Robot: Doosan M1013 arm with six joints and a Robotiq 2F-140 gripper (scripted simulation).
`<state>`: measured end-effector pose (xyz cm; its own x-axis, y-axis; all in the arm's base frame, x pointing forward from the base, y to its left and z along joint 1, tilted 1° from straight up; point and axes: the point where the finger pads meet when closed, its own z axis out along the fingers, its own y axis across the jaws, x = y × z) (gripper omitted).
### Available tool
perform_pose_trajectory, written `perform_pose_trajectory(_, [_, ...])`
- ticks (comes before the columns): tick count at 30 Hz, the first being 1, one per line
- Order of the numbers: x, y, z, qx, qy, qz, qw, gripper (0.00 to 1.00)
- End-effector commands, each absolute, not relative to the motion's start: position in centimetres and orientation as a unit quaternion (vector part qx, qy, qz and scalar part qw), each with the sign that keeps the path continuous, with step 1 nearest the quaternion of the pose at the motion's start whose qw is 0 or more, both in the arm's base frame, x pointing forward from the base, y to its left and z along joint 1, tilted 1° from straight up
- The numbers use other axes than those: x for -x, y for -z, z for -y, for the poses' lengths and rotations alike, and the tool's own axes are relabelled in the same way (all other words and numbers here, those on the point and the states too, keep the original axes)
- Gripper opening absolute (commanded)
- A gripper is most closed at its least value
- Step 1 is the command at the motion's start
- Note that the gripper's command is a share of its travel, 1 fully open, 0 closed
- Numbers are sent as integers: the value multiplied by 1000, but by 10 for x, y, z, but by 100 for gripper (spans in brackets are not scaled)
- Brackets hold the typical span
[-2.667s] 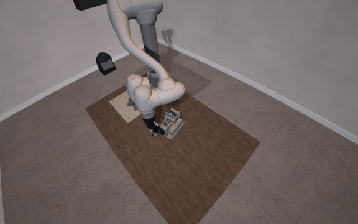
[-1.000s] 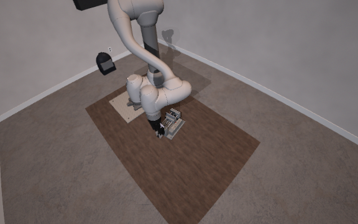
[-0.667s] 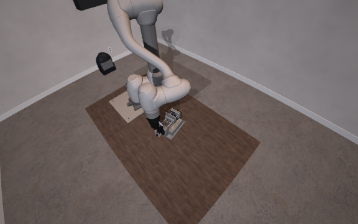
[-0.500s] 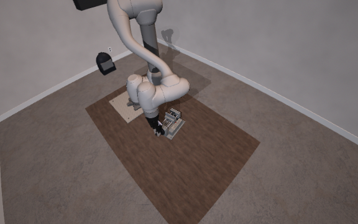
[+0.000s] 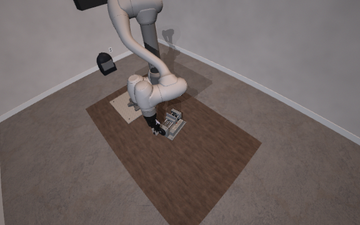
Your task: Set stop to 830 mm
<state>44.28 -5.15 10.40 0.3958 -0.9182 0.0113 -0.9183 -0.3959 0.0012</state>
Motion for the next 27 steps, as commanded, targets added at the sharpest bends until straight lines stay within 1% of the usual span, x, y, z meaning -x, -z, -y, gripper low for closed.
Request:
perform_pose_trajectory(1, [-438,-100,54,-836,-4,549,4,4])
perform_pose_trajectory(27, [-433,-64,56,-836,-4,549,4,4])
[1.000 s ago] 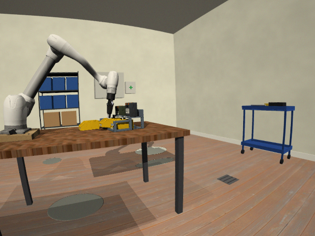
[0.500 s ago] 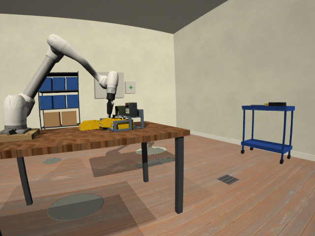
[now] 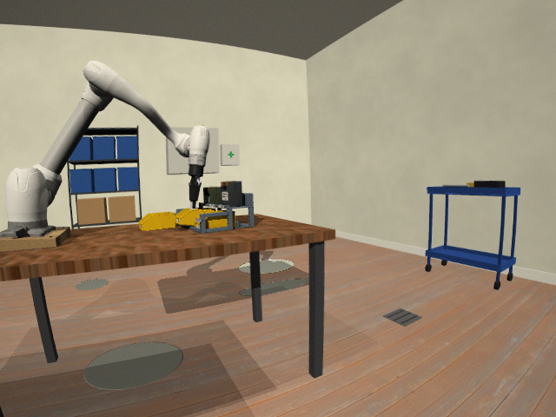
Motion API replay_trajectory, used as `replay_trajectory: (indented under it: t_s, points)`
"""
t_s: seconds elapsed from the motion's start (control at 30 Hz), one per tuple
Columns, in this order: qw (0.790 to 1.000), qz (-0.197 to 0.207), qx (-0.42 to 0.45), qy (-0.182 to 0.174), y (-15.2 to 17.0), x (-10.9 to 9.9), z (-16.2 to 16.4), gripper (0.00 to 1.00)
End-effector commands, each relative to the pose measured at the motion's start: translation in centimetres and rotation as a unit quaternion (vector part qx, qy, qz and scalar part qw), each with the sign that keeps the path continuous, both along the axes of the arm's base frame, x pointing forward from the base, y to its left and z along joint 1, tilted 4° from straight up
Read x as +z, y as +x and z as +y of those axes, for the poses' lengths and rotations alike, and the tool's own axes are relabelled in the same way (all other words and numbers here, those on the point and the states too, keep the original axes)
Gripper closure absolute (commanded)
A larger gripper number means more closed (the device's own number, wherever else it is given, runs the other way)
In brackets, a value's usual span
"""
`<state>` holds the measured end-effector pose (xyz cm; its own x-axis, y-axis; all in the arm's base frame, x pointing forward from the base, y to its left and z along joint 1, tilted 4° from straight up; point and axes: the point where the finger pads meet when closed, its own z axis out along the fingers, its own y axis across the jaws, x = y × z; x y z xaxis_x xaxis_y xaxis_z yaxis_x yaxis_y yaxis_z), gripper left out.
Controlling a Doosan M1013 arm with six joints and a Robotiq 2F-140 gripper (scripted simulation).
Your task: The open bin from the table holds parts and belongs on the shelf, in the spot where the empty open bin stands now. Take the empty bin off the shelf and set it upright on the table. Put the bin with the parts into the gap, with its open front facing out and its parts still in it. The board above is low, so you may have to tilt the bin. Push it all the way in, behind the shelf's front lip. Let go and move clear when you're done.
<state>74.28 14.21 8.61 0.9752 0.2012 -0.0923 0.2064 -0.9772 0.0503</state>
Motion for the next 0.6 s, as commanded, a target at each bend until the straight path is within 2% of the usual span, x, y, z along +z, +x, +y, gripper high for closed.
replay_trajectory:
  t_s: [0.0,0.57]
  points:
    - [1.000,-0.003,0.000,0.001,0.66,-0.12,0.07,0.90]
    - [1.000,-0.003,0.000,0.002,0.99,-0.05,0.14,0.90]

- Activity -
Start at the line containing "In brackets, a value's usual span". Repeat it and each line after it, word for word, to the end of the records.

- Written solution -
In brackets, a value's usual span
"""
`<state>` holds the measured end-effector pose (xyz cm; its own x-axis, y-axis; all in the arm's base frame, x pointing forward from the base, y to its left and z along joint 1, tilted 4° from straight up; point and axes: the point where the finger pads meet when closed, its own z axis out along the fingers, its own y axis across the jaws, x = y × z; x y z xaxis_x xaxis_y xaxis_z yaxis_x yaxis_y yaxis_z), gripper left out.
Controlling a Doosan M1013 arm with six joints and a Robotiq 2F-140 gripper (scripted simulation).
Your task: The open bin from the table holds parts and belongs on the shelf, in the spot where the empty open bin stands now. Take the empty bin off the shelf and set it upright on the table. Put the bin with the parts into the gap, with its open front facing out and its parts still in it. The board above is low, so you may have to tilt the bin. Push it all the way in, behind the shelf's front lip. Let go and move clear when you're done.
<state>74.28 14.21 8.61 0.9752 0.2012 -0.0923 0.2064 -0.9772 0.0503</state>
Motion for the next 0.6 s, as commanded, a target at each bend until the straight path is within 2% of the usual span, x, y, z along +z, +x, +y, gripper high for closed.
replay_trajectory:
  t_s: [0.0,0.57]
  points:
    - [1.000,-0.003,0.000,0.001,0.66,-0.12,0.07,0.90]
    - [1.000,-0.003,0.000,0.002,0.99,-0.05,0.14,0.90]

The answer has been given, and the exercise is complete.